EXERCISE INPUTS:

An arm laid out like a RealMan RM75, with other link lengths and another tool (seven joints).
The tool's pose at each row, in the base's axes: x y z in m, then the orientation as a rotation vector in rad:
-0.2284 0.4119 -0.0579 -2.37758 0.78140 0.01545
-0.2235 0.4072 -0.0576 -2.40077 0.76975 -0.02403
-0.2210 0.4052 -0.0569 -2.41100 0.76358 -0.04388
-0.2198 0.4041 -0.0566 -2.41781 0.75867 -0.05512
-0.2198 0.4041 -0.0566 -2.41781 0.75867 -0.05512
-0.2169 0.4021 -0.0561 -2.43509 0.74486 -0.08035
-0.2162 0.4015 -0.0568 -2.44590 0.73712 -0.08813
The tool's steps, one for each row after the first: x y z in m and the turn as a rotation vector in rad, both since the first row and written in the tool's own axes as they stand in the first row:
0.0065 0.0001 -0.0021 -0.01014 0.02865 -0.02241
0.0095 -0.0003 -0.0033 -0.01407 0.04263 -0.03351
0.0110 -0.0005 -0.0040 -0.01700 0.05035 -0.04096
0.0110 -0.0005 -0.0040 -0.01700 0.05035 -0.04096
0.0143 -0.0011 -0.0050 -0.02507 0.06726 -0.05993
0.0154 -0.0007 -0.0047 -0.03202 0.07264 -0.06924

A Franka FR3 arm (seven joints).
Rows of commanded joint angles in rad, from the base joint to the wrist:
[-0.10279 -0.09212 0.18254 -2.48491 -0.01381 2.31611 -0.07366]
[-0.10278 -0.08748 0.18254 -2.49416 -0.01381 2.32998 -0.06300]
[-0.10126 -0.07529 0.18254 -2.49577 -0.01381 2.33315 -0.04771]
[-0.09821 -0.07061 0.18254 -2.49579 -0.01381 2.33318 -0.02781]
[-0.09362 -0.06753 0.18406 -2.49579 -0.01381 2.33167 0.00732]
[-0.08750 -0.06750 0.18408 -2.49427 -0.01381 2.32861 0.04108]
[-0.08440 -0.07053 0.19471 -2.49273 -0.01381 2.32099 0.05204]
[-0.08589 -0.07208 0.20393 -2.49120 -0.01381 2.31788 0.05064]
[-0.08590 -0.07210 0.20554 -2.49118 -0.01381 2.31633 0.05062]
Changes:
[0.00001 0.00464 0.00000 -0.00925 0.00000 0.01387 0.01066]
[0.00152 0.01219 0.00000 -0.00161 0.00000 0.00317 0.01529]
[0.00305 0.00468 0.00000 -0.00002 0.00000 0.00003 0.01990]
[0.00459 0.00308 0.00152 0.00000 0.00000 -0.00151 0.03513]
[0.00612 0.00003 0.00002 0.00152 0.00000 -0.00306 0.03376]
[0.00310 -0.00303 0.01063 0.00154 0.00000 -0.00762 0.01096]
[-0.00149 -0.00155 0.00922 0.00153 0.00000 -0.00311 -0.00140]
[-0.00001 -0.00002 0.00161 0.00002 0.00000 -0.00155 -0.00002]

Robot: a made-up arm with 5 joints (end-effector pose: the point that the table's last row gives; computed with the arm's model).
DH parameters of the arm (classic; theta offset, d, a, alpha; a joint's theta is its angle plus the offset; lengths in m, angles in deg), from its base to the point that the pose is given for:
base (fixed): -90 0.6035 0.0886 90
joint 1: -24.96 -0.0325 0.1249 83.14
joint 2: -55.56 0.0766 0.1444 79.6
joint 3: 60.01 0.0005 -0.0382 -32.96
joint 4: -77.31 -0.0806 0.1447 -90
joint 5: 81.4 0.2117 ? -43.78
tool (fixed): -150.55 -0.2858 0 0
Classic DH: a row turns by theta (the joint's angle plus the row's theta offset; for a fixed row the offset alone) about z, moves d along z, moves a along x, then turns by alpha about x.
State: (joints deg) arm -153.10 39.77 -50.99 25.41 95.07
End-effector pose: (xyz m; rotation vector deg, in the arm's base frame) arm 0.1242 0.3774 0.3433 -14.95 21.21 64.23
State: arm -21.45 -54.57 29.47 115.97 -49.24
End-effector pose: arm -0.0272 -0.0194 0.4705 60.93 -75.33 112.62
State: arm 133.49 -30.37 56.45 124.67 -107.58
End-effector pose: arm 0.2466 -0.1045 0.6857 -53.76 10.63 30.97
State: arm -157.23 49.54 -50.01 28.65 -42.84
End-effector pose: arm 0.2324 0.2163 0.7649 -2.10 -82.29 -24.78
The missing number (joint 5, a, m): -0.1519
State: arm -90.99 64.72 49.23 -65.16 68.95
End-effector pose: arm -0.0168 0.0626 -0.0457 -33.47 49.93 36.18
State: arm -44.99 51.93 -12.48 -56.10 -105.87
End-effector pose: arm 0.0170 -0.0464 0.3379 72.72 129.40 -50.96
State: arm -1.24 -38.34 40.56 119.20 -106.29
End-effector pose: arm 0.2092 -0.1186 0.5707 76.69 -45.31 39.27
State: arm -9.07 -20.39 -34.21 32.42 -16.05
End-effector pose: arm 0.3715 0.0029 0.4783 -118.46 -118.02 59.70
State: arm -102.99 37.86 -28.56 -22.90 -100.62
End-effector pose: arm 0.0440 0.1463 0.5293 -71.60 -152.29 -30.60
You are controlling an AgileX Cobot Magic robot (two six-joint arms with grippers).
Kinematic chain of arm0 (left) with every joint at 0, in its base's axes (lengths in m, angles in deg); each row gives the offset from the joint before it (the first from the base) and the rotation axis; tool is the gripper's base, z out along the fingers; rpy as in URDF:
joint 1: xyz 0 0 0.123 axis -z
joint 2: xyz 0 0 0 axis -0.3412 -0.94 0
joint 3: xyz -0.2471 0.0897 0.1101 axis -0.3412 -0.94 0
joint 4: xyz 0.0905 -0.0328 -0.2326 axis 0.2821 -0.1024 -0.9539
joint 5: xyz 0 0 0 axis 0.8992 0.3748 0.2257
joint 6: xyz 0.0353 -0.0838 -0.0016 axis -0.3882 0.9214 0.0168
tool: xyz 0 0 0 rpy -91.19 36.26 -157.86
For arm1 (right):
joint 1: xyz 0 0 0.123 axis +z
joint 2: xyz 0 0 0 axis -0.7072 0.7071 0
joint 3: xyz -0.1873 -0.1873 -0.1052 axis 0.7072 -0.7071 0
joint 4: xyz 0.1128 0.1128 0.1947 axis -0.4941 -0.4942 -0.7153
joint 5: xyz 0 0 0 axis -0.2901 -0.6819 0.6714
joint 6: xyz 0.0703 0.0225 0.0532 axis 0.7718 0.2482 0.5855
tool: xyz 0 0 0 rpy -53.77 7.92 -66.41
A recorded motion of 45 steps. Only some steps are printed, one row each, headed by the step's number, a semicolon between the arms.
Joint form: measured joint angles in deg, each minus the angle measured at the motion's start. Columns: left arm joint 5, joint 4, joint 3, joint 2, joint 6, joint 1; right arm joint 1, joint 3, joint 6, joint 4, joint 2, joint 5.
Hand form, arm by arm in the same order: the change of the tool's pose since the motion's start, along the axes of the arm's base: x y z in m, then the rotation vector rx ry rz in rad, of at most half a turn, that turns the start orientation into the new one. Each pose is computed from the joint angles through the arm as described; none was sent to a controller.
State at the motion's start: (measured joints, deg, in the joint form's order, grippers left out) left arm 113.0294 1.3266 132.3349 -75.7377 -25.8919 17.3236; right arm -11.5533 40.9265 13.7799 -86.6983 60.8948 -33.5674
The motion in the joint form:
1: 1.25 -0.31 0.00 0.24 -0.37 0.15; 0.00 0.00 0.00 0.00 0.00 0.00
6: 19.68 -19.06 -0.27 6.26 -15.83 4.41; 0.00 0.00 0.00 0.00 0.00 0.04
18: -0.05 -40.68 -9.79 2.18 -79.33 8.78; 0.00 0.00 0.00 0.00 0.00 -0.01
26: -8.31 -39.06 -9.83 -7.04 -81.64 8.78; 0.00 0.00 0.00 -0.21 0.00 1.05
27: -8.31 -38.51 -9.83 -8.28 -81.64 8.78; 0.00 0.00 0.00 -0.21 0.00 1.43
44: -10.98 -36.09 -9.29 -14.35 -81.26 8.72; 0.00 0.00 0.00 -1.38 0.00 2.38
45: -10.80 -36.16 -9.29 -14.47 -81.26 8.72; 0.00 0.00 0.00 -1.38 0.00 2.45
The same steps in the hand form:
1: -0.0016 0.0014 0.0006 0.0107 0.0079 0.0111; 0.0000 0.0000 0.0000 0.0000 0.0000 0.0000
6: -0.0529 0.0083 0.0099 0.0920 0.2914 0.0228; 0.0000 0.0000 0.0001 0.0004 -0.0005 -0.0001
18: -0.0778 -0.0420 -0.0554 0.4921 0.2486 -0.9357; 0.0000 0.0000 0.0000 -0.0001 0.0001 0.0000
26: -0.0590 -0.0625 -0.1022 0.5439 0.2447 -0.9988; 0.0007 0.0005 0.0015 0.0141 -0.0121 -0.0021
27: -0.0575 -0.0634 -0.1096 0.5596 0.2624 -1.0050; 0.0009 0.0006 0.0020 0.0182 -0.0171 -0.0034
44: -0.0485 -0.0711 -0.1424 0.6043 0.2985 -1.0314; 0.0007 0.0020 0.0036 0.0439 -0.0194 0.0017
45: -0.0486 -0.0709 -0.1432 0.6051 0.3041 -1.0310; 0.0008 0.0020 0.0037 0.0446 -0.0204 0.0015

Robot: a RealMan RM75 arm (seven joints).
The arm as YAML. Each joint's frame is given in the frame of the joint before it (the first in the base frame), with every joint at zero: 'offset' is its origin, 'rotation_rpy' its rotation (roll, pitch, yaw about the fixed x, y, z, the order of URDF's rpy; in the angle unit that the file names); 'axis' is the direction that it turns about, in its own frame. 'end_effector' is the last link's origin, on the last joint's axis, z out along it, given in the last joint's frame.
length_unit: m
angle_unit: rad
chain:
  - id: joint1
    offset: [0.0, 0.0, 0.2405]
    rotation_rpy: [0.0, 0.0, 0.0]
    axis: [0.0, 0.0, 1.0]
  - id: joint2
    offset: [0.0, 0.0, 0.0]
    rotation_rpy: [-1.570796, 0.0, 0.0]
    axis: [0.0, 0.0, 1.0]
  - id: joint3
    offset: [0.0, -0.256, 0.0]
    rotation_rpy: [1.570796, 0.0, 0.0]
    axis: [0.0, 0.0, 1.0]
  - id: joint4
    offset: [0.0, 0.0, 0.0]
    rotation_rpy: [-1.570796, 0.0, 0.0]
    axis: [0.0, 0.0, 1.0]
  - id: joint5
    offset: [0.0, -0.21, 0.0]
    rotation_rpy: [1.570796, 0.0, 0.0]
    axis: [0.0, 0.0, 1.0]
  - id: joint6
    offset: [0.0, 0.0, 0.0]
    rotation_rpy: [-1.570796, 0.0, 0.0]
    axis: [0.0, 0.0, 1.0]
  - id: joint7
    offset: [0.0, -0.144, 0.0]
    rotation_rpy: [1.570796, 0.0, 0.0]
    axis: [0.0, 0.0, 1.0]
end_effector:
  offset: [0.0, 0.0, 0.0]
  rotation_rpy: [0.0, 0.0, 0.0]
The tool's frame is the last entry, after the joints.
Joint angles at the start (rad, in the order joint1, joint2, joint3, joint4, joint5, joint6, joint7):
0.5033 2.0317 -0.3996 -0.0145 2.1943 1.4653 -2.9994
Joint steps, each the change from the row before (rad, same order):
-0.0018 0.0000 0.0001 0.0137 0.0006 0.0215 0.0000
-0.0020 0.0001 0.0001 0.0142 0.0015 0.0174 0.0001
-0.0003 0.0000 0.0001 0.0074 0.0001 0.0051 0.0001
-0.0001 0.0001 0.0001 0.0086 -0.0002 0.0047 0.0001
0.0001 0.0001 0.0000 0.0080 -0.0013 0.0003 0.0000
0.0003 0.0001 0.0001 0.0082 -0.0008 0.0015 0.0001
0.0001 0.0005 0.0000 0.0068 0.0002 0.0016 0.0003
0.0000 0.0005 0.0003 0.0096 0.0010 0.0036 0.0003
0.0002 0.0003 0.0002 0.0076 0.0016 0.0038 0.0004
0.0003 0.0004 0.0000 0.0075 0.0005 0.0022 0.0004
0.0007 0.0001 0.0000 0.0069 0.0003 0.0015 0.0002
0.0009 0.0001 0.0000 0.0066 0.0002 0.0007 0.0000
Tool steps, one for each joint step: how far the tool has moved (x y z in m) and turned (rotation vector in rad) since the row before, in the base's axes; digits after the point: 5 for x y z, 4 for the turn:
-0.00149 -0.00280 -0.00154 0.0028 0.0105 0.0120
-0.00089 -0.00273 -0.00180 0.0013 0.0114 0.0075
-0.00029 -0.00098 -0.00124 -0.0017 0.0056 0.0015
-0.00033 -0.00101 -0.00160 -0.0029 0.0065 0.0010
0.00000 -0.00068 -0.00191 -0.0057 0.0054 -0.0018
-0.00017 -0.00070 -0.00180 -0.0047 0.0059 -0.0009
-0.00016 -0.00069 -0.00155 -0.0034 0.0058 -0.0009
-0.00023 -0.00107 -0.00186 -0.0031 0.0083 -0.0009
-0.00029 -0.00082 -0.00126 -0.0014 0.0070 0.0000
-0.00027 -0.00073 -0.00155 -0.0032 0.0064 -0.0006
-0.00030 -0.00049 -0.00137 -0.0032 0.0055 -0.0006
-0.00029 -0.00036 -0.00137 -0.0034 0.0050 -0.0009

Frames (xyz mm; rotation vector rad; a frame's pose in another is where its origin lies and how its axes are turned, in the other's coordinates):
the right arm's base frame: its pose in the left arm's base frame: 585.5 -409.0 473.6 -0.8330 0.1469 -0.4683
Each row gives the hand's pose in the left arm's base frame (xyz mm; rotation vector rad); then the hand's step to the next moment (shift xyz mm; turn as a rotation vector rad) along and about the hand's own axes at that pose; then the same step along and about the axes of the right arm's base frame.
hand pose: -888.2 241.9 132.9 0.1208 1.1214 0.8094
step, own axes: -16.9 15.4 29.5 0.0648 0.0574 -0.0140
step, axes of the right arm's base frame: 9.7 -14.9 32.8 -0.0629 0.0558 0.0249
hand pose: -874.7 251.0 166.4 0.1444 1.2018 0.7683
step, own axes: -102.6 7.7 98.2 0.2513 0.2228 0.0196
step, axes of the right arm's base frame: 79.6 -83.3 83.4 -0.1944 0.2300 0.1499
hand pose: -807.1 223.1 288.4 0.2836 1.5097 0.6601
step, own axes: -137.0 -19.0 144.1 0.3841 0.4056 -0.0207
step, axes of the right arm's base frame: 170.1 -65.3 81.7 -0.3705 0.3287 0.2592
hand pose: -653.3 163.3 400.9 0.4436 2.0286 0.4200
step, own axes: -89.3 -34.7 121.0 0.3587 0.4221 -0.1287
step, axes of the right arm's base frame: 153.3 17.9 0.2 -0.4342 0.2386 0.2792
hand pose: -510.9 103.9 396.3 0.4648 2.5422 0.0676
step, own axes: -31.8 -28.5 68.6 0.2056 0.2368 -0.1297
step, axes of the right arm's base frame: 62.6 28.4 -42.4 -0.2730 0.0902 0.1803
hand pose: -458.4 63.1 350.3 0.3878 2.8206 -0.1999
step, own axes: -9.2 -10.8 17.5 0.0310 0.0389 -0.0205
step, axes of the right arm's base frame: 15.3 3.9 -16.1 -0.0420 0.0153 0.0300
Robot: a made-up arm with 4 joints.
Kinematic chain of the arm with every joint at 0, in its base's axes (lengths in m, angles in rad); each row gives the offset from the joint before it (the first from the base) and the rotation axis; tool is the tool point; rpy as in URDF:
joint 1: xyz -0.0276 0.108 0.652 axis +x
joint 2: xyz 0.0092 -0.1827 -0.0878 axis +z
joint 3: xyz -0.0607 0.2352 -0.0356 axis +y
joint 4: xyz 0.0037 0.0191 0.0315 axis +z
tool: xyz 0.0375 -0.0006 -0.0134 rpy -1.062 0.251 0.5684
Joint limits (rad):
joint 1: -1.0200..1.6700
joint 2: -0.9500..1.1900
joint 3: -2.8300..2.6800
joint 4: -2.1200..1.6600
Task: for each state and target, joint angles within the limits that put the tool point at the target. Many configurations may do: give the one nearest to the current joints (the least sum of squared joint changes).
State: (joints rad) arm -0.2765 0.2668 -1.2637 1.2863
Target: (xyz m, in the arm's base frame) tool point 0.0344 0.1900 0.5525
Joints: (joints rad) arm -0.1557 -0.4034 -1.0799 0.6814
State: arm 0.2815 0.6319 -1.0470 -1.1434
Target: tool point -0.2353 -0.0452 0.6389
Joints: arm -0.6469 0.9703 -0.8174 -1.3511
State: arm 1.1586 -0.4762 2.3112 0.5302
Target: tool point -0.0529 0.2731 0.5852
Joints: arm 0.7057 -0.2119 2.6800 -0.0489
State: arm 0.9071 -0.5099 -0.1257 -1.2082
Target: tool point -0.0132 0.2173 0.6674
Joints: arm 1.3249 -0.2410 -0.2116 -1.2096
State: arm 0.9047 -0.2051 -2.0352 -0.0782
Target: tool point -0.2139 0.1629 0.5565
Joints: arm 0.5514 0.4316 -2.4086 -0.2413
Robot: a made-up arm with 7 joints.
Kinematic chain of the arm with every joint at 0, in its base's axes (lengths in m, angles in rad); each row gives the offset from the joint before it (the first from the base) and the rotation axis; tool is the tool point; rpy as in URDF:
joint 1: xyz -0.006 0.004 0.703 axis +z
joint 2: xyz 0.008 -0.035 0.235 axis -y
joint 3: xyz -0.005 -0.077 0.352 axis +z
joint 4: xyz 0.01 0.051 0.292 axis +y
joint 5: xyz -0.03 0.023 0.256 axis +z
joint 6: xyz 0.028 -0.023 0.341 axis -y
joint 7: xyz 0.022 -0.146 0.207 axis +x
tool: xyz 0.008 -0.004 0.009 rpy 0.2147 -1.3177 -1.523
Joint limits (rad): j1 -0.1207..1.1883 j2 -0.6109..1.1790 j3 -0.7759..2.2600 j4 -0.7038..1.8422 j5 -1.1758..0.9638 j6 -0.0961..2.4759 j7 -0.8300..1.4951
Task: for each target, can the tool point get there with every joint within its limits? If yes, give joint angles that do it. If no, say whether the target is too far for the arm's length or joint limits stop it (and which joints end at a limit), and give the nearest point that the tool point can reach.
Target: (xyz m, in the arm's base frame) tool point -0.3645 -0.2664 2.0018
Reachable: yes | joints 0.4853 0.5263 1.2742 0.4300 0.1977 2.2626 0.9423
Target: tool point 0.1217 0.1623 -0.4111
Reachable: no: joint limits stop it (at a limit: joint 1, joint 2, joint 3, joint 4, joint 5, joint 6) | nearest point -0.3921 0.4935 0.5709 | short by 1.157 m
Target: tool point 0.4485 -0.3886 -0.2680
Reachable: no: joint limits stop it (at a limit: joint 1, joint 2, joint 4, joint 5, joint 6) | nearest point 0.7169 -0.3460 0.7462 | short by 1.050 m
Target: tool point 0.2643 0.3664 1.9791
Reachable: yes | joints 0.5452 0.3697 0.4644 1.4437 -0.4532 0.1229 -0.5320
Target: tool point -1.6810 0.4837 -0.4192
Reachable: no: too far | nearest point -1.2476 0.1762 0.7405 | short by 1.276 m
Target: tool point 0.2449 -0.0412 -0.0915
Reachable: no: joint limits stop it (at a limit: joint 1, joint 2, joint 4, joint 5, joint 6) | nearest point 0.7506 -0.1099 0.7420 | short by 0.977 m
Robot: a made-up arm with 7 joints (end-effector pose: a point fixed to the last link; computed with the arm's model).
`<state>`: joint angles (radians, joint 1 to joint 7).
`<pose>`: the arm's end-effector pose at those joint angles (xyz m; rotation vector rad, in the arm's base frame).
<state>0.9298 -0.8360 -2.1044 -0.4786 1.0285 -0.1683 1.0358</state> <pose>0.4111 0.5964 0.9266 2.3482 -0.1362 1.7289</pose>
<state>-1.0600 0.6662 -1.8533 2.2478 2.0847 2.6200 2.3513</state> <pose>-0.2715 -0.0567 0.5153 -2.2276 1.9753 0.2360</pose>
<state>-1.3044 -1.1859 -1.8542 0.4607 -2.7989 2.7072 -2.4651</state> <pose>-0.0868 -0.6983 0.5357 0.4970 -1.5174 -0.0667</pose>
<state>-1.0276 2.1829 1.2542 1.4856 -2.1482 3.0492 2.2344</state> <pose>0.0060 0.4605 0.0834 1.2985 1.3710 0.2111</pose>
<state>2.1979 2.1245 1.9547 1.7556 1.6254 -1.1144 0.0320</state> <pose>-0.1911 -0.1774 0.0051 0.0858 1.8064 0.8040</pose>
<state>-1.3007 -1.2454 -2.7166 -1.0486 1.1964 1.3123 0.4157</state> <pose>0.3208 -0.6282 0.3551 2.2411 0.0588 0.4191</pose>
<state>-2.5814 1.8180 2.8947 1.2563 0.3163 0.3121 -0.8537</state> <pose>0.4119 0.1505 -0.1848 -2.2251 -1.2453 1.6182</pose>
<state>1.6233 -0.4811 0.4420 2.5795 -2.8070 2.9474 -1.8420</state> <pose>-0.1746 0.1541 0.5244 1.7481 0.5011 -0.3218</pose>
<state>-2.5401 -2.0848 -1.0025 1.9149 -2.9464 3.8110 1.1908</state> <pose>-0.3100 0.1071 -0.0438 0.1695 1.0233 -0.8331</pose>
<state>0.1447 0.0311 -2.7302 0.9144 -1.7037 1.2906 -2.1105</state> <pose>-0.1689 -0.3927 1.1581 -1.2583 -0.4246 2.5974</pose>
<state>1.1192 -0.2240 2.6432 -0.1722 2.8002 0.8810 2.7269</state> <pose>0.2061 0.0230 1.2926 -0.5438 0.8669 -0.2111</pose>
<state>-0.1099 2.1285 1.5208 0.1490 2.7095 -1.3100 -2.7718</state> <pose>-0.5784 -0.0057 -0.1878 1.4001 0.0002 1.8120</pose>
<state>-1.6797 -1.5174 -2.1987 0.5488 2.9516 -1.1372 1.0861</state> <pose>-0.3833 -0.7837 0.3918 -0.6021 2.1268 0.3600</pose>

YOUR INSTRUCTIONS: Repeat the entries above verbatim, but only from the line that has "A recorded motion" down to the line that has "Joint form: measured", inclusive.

ANSWER SPACE:
A recorded motion of 45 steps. Only some steps are printed, one row each, headed by the step's number, a semicolon between the arms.
Joint form: measured joint angles in deg, each minus the angle measured at the motion's start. Columns: left arm joint 5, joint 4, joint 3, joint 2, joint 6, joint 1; right arm joint 1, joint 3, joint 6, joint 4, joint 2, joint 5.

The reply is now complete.